== YOUR GOAL ==
Transcribe exactly the line with "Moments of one" and each line that follows it in the listing, down to the last, omitting all pictures.

-------- EXERCISE DATA --------

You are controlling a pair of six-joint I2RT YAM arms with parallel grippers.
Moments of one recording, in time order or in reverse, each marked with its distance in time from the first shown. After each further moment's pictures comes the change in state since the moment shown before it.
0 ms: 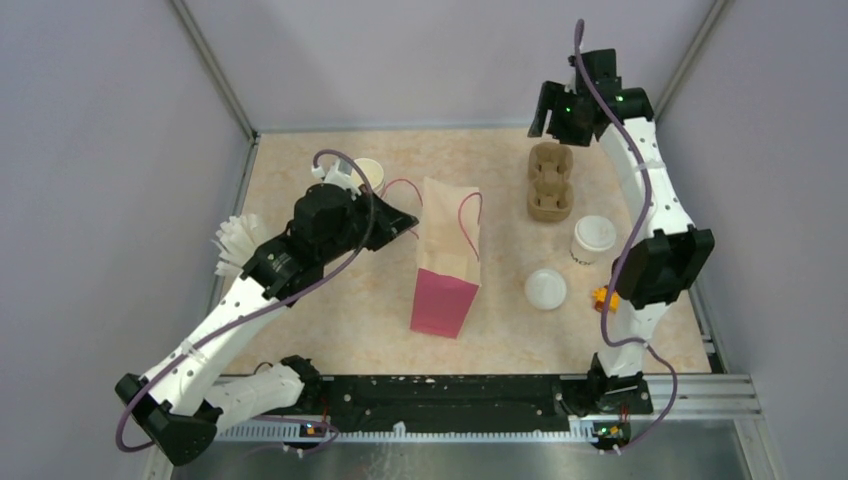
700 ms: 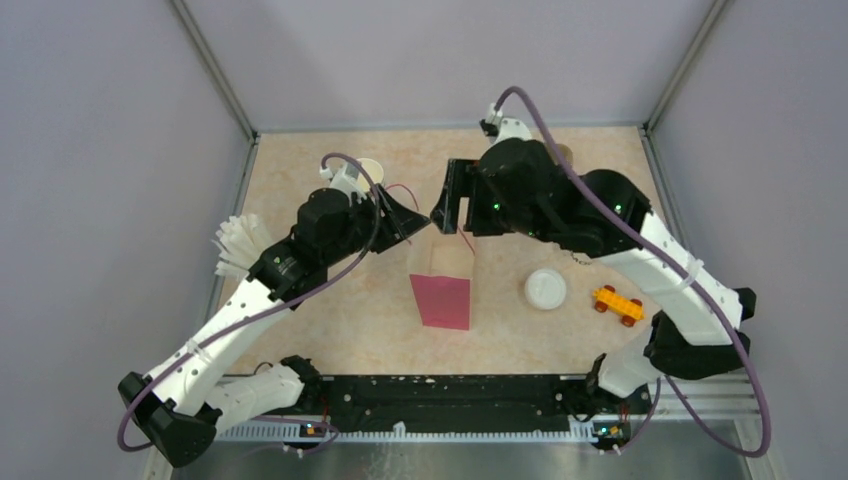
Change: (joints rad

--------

== ANSWER TO THIS TASK ==
Moments of one recording, in time order or in reverse, each marked with its distance in time from the first shown. After each further moment's pictures comes the change in state since the moment shown before it.
0 ms: 
700 ms: 
Change: (joints rad

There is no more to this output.